The TransUnion Case and the Lochnerization of Standing Doctrine

by Matthew Tokson

Privacy Twitter was abuzz on Friday with laments about the effects of TransUnion LLC v. Ramirez. In TransUnion, a class of plaintiffs who'd been erroneously flagged as potential terrorists by a credit reporting agency sued for damages. In a 5-4 decision, the Supreme Court held that plaintiffs who could not prove that their terrorist designation had been reported to third parties could not sue, because they lacked a "concrete" injury under the Court's standing doctrine. That Congress had passed a law permitting individuals to sue credit agencies that fail to use reasonable procedures to ensure the accuracy of their credit reports did not matter. Congress could grant plaintiffs a legal right, and that right had clearly been violated by TransUnion, but the Court would not recognize standing in the absence of a concrete injury. 

The TransUnion decision is likely disastrous for privacy plaintiffs in future cases because it sharply limits the ability of plaintiffs to sue based on the risk of future harms. Privacy harms are often difficult to demonstrate concretely, and frequently rely on assertions of future risks. Congressional recognition of privacy and data security harms is likely the best path forward for establishing robust protections for consumer privacy. But the Supreme Court's ever-more-aggressive interpretations of standing doctrine may thwart Congress's ability to protect consumer privacy or meaningfully enforce existing protections.

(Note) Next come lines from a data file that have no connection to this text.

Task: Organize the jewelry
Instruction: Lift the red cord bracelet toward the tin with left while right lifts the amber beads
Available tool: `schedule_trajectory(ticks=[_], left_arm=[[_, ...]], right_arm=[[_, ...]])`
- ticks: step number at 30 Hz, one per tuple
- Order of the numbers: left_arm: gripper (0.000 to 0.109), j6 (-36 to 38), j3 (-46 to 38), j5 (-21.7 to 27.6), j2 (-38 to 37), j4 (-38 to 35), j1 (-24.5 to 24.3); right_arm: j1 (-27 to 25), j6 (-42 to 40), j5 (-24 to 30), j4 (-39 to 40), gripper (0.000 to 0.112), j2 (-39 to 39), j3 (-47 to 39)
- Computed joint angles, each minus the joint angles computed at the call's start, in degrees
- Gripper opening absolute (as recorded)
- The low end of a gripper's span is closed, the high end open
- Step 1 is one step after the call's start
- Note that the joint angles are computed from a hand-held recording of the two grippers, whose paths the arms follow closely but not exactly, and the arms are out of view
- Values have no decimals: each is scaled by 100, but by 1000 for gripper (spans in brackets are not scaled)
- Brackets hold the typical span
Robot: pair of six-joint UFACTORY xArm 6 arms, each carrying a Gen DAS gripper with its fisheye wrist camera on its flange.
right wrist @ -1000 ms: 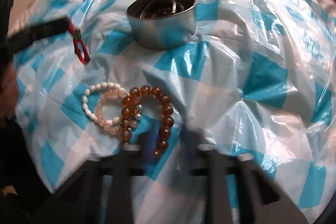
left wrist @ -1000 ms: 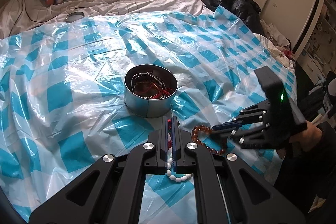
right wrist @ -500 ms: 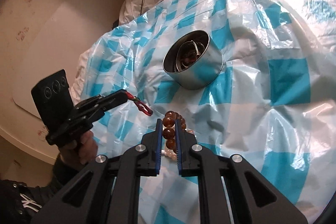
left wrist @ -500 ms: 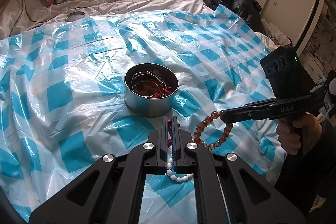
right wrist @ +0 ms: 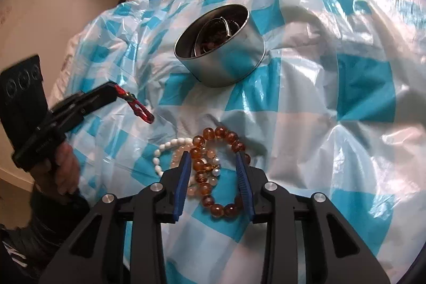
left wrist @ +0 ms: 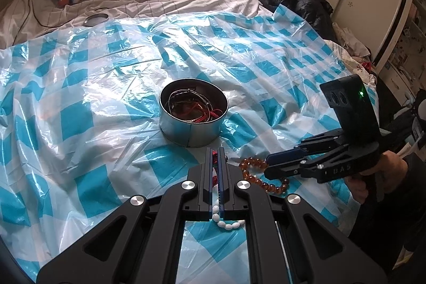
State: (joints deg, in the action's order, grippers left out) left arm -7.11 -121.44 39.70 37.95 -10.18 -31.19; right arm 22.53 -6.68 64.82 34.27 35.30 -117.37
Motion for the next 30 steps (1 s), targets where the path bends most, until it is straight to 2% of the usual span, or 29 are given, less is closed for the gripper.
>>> schedule_trajectory(ticks=[1,3,6,7,9,13,15,19,24,30], left_arm=[[3,-1,-5,2,3,11,2],[3,5,25,-13,-9,6,4],[3,15,23,-9,-5,-4,9],[3,26,15,-2,-4,-6,5],[3,47,75,-20,-27,2,3],[3,34,198,-76,-95,26,9],[3,24,202,-90,-88,64,-3],[3,-66,81,-13,-14,232,-27],[3,-169,29,44,-5,471,-50],[3,-263,-81,137,48,671,-77]], right_arm=[[88,72,0,-497,55,13,-91],[289,23,-32,-1429,56,-26,-100],[449,-66,-114,-1923,55,-77,28],[469,-61,-112,-2019,49,-72,18],[509,6,-158,-2357,29,-83,34],[543,27,-230,-2546,16,-114,75],[448,-11,-229,-2300,13,-151,118],[79,-150,-144,-648,12,-152,146],[-208,-352,-116,809,12,-170,256],[-324,-514,-245,1637,12,-325,517]])
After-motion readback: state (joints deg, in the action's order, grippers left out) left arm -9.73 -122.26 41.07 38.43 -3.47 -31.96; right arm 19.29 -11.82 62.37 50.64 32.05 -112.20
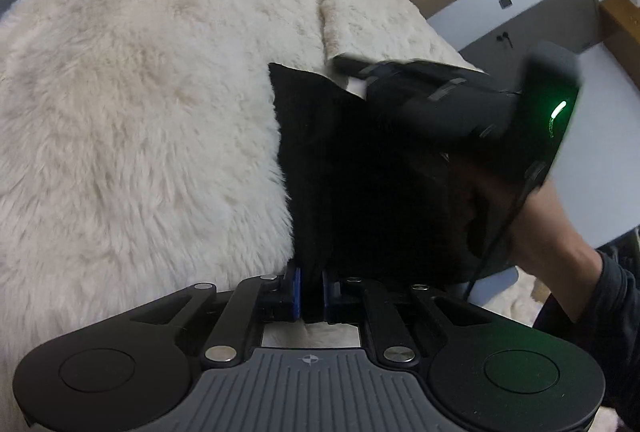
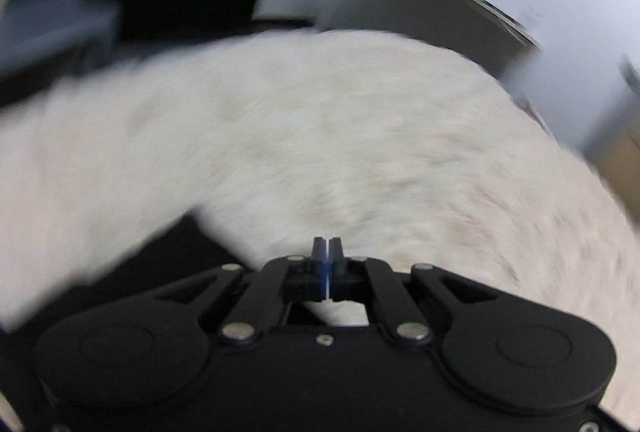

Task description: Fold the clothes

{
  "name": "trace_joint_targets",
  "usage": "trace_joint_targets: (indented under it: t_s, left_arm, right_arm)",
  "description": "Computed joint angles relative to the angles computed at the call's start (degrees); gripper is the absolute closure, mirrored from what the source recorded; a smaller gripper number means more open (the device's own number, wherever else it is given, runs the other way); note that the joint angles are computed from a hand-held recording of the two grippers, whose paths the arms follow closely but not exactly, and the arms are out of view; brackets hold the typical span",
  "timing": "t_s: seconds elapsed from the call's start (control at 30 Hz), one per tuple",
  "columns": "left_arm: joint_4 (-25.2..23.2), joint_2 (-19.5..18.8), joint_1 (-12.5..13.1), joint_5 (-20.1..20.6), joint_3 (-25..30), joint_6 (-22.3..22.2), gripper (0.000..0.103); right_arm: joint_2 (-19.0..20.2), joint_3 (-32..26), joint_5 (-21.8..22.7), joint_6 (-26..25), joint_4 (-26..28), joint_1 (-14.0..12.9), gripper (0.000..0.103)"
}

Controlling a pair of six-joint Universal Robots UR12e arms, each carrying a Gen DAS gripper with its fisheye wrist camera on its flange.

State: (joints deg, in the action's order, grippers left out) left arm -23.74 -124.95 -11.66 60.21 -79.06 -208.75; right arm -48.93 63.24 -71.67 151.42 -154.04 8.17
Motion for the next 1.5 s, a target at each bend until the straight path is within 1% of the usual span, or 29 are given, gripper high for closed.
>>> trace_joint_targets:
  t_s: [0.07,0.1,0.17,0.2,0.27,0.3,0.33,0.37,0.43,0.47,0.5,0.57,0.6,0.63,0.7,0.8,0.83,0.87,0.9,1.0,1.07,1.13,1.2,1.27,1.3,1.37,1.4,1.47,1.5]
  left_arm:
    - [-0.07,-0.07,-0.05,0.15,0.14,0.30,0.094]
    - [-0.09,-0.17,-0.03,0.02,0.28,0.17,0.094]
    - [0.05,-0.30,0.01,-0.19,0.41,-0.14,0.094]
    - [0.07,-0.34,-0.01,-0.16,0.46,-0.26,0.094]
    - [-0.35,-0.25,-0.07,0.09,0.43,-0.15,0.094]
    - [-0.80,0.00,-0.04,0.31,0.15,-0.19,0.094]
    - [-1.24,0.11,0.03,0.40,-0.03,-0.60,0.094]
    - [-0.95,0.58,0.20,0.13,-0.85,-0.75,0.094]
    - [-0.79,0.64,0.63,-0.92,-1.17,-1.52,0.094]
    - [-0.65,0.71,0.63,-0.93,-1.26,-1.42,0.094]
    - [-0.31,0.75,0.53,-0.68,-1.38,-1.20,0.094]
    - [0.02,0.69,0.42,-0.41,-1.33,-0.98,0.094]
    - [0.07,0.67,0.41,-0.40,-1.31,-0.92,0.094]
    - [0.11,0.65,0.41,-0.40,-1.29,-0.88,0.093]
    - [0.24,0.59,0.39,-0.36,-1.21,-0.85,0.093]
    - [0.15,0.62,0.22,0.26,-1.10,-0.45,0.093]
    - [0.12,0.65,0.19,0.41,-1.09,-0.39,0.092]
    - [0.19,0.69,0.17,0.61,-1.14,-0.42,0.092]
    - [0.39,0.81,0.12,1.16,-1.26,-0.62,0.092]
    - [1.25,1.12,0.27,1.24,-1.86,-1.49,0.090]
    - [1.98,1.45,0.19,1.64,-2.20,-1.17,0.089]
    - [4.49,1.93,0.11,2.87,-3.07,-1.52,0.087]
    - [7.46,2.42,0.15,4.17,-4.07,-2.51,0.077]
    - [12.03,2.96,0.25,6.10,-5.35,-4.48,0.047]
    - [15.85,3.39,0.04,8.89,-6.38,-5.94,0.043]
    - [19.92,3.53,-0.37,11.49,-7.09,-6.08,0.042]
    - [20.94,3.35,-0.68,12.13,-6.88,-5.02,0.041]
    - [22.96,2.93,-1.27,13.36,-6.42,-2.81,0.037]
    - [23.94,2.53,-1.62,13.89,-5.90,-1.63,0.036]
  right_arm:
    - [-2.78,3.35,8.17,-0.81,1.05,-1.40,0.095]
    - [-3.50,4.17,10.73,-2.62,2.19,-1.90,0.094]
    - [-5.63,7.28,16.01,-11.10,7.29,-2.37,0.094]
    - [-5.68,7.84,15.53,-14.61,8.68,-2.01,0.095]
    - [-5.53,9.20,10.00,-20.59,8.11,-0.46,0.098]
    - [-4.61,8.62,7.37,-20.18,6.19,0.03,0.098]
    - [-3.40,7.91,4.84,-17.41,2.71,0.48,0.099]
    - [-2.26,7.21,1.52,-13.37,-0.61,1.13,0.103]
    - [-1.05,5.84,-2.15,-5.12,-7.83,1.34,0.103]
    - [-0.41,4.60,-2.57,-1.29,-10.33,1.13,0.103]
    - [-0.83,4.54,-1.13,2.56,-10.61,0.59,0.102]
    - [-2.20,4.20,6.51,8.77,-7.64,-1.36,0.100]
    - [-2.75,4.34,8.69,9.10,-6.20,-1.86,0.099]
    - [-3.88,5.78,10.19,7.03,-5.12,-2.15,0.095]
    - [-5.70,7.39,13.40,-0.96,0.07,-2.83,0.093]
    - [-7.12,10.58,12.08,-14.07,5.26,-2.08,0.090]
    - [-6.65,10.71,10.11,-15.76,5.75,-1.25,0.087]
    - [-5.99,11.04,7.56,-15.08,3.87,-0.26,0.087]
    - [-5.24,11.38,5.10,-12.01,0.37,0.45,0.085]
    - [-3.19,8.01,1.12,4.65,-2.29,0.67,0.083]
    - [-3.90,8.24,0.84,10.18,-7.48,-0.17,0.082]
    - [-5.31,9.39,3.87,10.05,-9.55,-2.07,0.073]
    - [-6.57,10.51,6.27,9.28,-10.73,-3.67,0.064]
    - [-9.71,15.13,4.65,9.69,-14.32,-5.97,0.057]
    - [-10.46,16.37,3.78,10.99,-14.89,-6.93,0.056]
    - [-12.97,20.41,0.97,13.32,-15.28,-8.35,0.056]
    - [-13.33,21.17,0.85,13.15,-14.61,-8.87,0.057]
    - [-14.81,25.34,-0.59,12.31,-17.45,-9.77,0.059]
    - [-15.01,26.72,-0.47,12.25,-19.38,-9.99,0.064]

At first glance, the impact of TransUnion might appear to be limited. The plaintiffs defined their class based on a 7-month period, and stipulated that the terrorist designations of thousands of class members had not been shared with third parties during that 7-month period. But plaintiffs also noted that this information was potentially inaccurate for at least 46 months, and so it was possible that the class members had been flagged as potential terrorists to third parties. Indeed it was likely, because all class members had requested copies of their credit reports, which consumers usually only do when their credit reports are about to be shared with others. The Court noted that this was a "serious argument" but ultimately rejected it, concluding that the plaintiffs had the burden of demonstrating actual harm or at least "a serious likelihood of disclosure." This remarkably high bar to plaintiffs with risk-based harms has the potential to wipe out large swaths of meritorious privacy and other consumer lawsuits. Information technology or consumer data companies may have relatively little to fear if their tortious mishandling of consumer data creates harms that are difficult to trace. And 'difficult to trace' describes many or most data security and privacy harms. For example, in 2013, the Court dismissed a lawsuit seeking an injunction against a government surveillance program in Clapper v. Amnesty International. The majority held that the plaintiffs lacked standing because they couldn't prove they would be spied on--yet there was no realistic way for the plaintiffs to determine who had been spied on after the fact, because that information would likely never be disclosed. The difficulty of documenting privacy harms can be a substantial or even insurmountable obstacle to privacy protection.  

The larger tragedy of TransUnion is that it relies on an Article III standing doctrine that has been thoroughly Lochnerized--stretched far beyond any plausible formal foundation and employed to thwart legislatures and protect corporate interests. The standing requirements established in 1992's Lujan v. Defenders of Wildlife have no basis in the Constitution's text, which permits federal courts to hear "all Cases...arising under...the Laws of the United States." As to history, the standard account of the origins of modern standing doctrine characterizes it as a political football, used first by New-Deal progressives and later by conservatives to serve particular policy ends. Justice Thomas's lead dissent notes, by contrast, that there's ample historical pedigree for legislatures creating new individual rights (copyrights, patent rights, statutory property rights, etc.) that provide standing in federal court. 

Of course, this is hardly the end of the inquiry. Judge-made, common-law constitutional doctrines are ubiquitous in U.S. law, and the holdings of Lujan and the earlier precedents on which it stands are at least related to coherent prudential standing concepts. The idea that only people with some personal interest in a case or controversy should be able to sue is defensible on policy grounds, even if it's not supported by the constitutional text. But the class plaintiffs in TransUnion had a unique, personal interest in their case, because TransUnion had flagged them as potential terrorists. And in any event Congress passed a law allowing consumers to sue when their credit reports were inaccurate due to the negligence of credit agencies. There was no reason in policy, precedent, history, or text to deny these plaintiffs their day in court. There was only the modern Court's apparent antipathy toward consumer plaintiffs.

The silver lining here, to the extent there is one, is that federal statutory claims barred in federal court under Article III standing doctrine can still be brought in state court. The practical upshot of TransUnion appears to be that suits against credit reporting companies for risk-based harms will be heard in state courts, with defendants unable to seek removal. To what extent state courts will provide an adequate substitute forum for class action suits like the one in TransUnion remains to be seen. Regardless, the strange consequences of Lochnerized federal standing doctrine provide another good reason for the Court to revisit, and ultimately reverse, its recent standing decisions.